U.S. News study puts Polk County High among nation’s top schools
A recent study that placed Polk County High School among the top 10 percent of the nation’s public high schools has left local schools officials quite proud of the achievement.
U.S. News & World Report studied and ranked more than 21,000 public high schools across the country using a combination of criteria. The study awarded gold, silver and bronze medals as well as assigned a numerical ranking to those schools that met all of the study’s requirements.
Polk County High School ranked 2,190th nationally and also earned a silver medal from U.S. News. Polk County High ranked 36th among 591 North Carolina high schools in the study.
Polk County Early College did not meet all the criteria to earn a numerical ranking, but the school did earn a bronze medal, one of 6,517 schools in the nation to earn one of the three medals. Bronze medal schools passed two of the three steps in U.S. News’ ranking process but either didn’t offer Advanced Placement or International Baccalaureate classes or had fewer than 10 students taking those exams.

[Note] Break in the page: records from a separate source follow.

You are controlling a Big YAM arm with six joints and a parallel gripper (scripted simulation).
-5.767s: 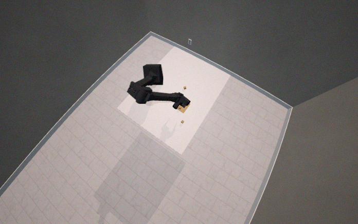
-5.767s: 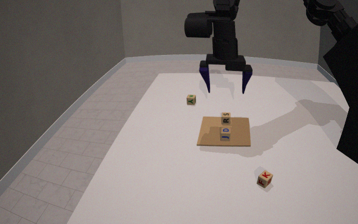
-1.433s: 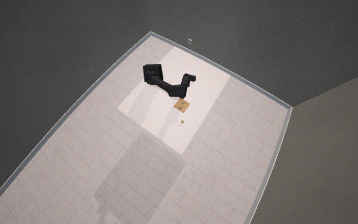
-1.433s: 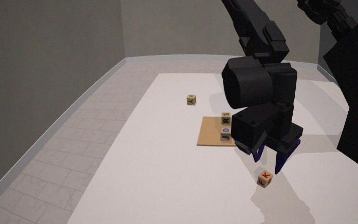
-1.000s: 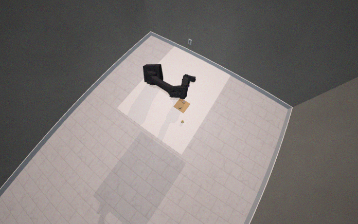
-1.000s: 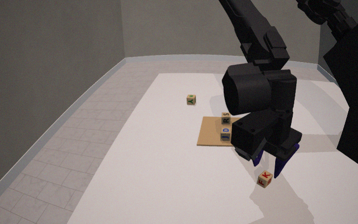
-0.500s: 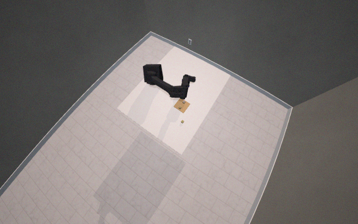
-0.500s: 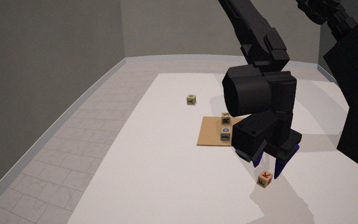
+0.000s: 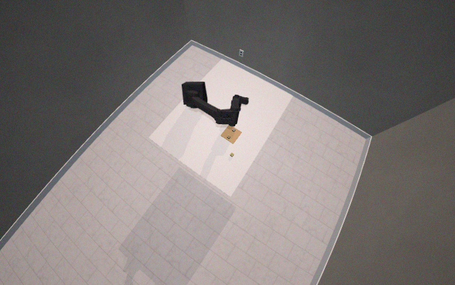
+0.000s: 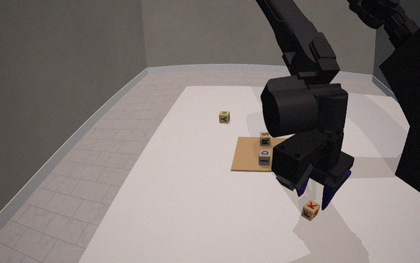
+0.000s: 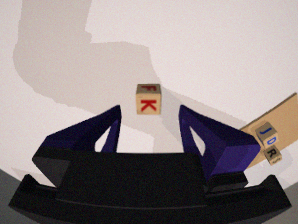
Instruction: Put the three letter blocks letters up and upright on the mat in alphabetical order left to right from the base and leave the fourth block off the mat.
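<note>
The mat lies 3 cm ahead of my hand, 23 cm to the right of it and 4 cm below it. The rest, counted from my hand: letter block 2 cm ahead, 27 cm to the right, 3 cm below.
</note>
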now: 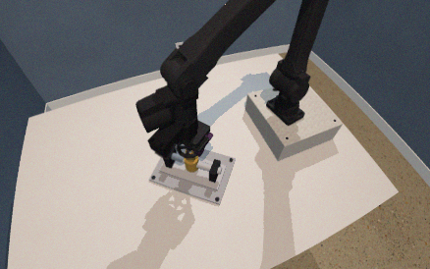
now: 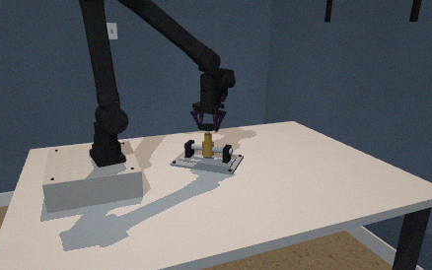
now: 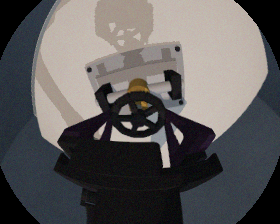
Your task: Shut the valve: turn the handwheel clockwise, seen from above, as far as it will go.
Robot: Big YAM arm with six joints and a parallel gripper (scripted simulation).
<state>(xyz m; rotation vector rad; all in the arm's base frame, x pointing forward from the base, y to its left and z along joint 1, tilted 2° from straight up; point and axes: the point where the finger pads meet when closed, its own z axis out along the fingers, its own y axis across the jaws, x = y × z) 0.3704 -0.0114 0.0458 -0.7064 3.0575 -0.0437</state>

Data compiled in the rankings came from the 2012-2013 school year.
“Congratulations to the students, parents, teachers, administrators and staff of Polk County Schools,” said Polk County Schools superintendent Bill Miller. “Polk County High is to be congratulated for this wonderful recognition. However, we believe this recognition comes from the hard work of everyone associated with our schools, especially our community and taxpayers that provide such support for our schools.
“Polk County High teachers would be the first to acknowledge the hard work of our elementary schools and middle school in helping our students obtain the skills needed to be successful in high school.”
To determine the high school rankings, U.S. News used three criteria:
1) Schools had to perform better than statistically expected compared to other schools in the state on standard reading and math tests, given their population of economically disadvantaged students.
2) Disadvantaged students had to perform better than statistically expected compared to other schools in the state as judged by math and reading proficiency rates
3) For those who passed the first two steps, schools were judged nationally using Advanced Placement or International Baccalaureate rates to determine which schools produced the best college-level achievement on those tests. U.S News developed a measure called a College Readiness Index which looked at how many students took one of the advanced exams and what percentage of those students passed.
The top 500 schools after all three steps earned gold medals, with schools not in the top 500 but above the median score earning silver medals.
“The U.S. News and World Report ranking speaks to how well a school serves all of its students, not just those who are planning to attend a four-year college or university,” said Polk County High principal Mary Feagan. “Polk County High School works hard to prepare every student for life after high school, and it is gratifying to be recognized for those efforts by this prestigious publication.”